- Assignment
Beginning at the top of the data below, write out every line exactly until you reach the line with "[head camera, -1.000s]", and include that line.

Data entries

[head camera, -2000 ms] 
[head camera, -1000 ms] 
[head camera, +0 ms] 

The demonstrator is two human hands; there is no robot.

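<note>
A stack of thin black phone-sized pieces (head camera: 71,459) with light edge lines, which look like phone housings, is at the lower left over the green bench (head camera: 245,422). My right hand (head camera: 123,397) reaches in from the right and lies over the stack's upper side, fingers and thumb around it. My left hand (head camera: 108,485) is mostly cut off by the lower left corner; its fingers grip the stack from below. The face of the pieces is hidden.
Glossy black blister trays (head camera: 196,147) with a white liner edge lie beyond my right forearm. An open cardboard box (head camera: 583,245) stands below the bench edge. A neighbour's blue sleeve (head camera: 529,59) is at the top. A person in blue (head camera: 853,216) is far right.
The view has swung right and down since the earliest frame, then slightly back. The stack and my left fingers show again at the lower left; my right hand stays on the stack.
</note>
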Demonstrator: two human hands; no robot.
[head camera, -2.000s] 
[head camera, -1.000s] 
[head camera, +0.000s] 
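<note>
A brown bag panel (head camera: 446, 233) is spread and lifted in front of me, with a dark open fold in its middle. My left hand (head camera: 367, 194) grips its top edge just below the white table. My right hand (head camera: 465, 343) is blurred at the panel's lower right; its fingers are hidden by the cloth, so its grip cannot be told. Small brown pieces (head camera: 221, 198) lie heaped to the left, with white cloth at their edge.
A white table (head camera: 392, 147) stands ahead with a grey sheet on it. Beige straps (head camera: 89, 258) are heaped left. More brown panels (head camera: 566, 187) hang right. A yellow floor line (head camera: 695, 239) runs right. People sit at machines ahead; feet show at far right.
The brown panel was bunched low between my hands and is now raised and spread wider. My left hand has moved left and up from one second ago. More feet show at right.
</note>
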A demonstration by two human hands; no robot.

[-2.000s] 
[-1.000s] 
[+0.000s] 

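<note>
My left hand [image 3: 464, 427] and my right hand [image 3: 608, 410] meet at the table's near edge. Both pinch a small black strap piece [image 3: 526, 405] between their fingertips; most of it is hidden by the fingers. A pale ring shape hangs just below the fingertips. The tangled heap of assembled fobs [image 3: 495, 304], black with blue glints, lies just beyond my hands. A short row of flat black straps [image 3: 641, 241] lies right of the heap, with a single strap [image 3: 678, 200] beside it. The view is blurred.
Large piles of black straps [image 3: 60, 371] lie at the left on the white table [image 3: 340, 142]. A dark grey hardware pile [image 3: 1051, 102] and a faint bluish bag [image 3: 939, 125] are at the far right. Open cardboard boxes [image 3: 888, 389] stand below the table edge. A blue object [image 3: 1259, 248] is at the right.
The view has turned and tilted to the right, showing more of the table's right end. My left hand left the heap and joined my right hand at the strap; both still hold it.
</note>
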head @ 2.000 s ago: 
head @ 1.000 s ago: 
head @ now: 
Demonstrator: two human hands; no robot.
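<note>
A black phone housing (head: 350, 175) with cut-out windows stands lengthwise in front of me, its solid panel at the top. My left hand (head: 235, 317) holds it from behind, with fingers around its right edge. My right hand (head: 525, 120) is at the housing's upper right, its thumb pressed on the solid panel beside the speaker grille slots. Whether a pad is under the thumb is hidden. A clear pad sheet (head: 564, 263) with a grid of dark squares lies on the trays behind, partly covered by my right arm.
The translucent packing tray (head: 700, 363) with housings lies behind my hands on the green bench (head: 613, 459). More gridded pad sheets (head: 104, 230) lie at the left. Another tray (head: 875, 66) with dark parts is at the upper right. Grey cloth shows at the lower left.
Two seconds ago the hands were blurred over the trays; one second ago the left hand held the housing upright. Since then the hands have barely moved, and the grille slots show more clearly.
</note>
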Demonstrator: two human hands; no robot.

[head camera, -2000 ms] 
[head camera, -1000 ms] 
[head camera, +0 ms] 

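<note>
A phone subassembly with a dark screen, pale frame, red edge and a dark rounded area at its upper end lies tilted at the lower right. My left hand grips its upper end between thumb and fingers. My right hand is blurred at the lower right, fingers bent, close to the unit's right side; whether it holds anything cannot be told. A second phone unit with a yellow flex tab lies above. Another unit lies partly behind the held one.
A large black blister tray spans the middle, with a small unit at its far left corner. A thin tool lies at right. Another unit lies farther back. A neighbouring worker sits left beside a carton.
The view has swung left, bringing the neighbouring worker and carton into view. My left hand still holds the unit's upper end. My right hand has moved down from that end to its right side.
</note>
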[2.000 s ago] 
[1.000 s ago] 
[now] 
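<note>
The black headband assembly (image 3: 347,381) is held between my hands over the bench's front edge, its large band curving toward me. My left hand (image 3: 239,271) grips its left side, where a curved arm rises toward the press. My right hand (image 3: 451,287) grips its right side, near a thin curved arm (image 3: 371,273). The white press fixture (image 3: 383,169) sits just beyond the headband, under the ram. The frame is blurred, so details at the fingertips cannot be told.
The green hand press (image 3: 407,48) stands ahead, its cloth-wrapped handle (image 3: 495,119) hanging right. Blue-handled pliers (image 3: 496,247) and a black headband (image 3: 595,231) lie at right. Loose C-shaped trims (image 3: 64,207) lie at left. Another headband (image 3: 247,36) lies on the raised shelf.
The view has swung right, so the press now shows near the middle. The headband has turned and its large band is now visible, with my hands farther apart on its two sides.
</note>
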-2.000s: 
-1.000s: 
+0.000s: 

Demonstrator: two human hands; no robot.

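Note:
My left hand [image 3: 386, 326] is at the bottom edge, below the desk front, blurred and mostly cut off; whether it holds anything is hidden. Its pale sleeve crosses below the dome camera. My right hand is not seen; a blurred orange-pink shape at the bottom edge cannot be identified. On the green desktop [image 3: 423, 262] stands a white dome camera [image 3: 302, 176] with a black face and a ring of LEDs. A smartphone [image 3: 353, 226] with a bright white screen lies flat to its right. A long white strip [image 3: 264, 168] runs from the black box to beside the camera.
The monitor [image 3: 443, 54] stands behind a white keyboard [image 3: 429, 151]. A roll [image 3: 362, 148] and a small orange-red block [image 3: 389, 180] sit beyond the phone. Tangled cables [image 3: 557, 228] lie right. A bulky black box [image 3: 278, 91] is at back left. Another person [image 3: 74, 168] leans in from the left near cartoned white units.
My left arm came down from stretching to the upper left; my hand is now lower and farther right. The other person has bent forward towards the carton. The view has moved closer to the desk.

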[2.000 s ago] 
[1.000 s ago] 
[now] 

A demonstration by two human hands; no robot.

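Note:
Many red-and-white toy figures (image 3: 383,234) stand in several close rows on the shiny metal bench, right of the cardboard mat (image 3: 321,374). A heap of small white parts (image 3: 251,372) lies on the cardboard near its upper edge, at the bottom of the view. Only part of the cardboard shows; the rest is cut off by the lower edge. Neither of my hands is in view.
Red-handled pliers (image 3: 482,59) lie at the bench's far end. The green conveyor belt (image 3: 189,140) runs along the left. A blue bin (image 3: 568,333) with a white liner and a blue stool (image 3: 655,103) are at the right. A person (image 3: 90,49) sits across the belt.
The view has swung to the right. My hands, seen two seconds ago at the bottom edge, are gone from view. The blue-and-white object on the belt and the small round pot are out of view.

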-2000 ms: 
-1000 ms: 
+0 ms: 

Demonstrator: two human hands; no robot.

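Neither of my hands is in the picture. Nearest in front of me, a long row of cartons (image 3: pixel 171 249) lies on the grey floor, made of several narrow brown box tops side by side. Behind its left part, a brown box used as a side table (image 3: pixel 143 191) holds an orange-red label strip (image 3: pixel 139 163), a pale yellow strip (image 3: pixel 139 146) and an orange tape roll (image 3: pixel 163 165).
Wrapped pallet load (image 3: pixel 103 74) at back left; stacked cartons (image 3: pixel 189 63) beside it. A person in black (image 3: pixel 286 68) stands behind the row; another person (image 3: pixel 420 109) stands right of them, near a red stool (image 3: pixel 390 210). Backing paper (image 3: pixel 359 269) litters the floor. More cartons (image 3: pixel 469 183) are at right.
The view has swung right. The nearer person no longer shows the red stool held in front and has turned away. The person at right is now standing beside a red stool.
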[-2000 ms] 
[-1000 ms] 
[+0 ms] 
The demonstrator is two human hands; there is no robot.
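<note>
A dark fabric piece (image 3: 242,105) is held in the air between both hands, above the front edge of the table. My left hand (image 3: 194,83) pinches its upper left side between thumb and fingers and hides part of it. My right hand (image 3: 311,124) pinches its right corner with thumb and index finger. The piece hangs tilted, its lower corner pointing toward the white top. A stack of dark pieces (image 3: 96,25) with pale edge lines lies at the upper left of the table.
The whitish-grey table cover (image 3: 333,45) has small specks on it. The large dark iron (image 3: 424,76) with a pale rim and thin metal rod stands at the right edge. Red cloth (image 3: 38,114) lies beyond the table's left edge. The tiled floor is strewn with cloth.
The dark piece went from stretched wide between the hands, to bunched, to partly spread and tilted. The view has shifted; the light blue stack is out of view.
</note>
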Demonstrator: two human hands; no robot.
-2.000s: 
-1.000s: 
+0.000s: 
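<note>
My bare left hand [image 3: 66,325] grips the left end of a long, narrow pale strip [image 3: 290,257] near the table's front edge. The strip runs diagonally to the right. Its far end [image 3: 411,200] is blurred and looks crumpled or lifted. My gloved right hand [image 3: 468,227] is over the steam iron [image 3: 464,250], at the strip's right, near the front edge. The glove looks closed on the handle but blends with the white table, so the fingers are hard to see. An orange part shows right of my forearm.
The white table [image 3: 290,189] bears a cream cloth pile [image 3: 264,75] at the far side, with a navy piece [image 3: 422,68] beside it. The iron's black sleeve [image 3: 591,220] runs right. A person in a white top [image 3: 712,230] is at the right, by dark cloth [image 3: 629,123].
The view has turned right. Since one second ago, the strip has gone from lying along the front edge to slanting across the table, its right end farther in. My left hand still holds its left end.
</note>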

- Answer
[head camera, -2000 ms] 
[head camera, -1000 ms] 
[head camera, +0 ms] 

The demonstrator is two human hands; there is no robot.

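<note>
A stack of thin black phone-sized pieces (head camera: 71,459) with light edge lines, which look like phone housings, is at the lower left over the green bench (head camera: 245,422). My right hand (head camera: 123,397) reaches in from the right and lies over the stack's upper side, fingers and thumb around it. My left hand (head camera: 108,485) is mostly cut off by the lower left corner; its fingers grip the stack from below. The face of the pieces is hidden.
Glossy black blister trays (head camera: 196,147) with a white liner edge lie beyond my right forearm. An open cardboard box (head camera: 583,245) stands below the bench edge. A neighbour's blue sleeve (head camera: 529,59) is at the top. A person in blue (head camera: 853,216) is far right.
The view has swung right and down since the earliest frame, then slightly back. The stack and my left fingers show again at the lower left; my right hand stays on the stack.
</note>
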Demonstrator: two human hands; no robot.
[head camera, -2.000s] 
[head camera, -1.000s] 

Nothing remains to be added to the output.